Schools alone cannot help to prevent childhood obesity
School-based healthy lifestyle interventions alone are not effective in the fight against childhood obesity.
The University of Birmingham reports one of the largest childhood obesity prevention trials undertaken to date has found that a healthy lifestyle intervention carried out in dozens of schools did not lead to significant changes in pupils’ weight.
Led by the University of Birmingham, the West Midlands ActiVe lifestyle and healthy Eating in School children (WAVES) study was a trial funded by the National Institute for Health Research (NIHR). It aimed to assess the clinical and cost effectiveness of a programme of activities designed to support children aged six and seven in keeping their weight at a healthy level by promoting healthy eating and physical activity.
Excess weight in childhood is a global problem, affecting around forty one million children under the age of five. In addition to physical and psychosocial health consequences in these early years, childhood excess weight is an important predictor of obesity in adulthood, with additional adverse health and economic effects. In the UK around a quarter of children have excess weight at the age of four or five. The proportion of very overweight children increases during the subsequent six years from approximately 9% to 19%, highlighting this time period as critical for preventive action.
The twelve month WAVES study intervention included a daily additional thirty minute school time physical activity opportunity, and a six week interactive skill based programme in conjunction with a premiership football club. It also included signposting of local family physical activity opportunities through six monthly mail-outs and termly school led family healthy cooking skills workshops.
Almost one thousand five hundred pupils from fifty four state primary schools in the West Midlands took part in the trial. Their measurements, including weight, height, percentage body fat, waist circumference, skinfold thickness, and blood pressure, were taken when they started the trial. They also wore an activity tracker for five days, recorded their dietary intake and took part in assessments to establish their perceived quality of life, social acceptance and body image. These measurements were taken again fifteen months and thirty months later and were compared among pupils who were or were not taking part in the intervention.
The results of the randomised controlled trial, published in The BMJ, found that the intervention did not result in a significant difference in participants’ weight status.
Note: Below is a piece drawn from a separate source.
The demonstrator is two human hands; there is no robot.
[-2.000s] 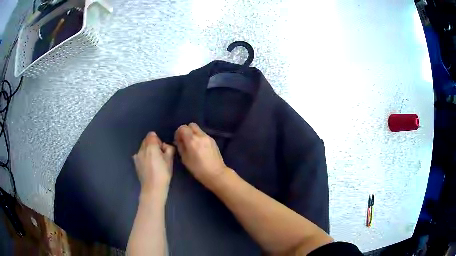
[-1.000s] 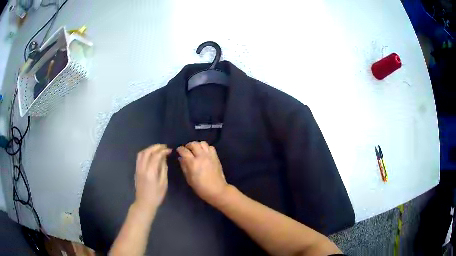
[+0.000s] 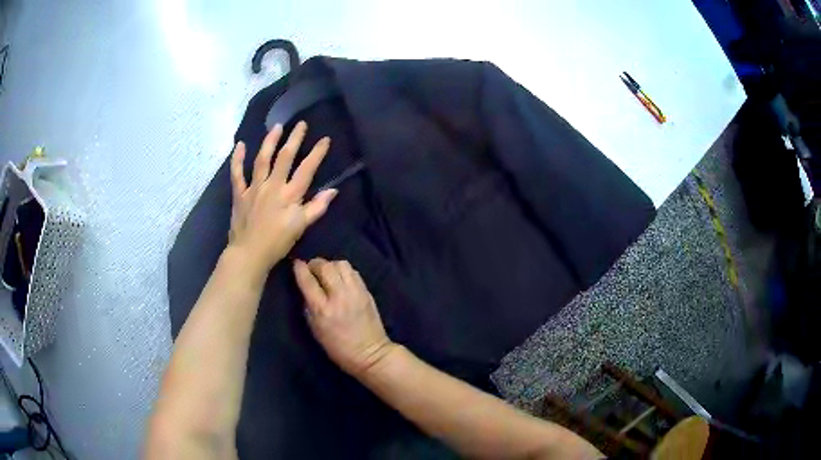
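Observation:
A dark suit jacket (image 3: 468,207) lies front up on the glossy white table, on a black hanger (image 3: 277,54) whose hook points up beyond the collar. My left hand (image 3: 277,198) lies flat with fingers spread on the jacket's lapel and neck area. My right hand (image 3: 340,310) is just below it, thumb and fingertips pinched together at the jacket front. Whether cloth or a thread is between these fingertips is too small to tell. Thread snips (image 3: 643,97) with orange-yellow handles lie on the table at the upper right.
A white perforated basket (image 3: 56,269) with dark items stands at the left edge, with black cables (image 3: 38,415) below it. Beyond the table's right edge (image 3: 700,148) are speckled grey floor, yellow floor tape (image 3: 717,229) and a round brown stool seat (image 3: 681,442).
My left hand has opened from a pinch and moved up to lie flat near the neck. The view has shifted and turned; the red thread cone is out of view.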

Professor Peymané Adab, of the University of Birmingham’s Institute of Applied Health Research, said “Our research, combined with wider evidence, suggests that schools cannot lead on the childhood obesity prevention agenda.”
Dr Miranda Pallan, also of the University of Birmingham’s Institute of Applied Health Research, said “Whilst school is an important setting for influencing children’s health behaviour, and delivery of knowledge and skills to support healthy lifestyles is one of their mandatory functions, widespread policy change and broader influences from the family, community, media and the food industry is also needed.”
The research team said “Although wider implementation of this WAVES study intervention cannot be recommended for obesity prevention, the lower cost components could in the future be considered by schools to fulfil their mandated responsibilities for health and wellbeing education.”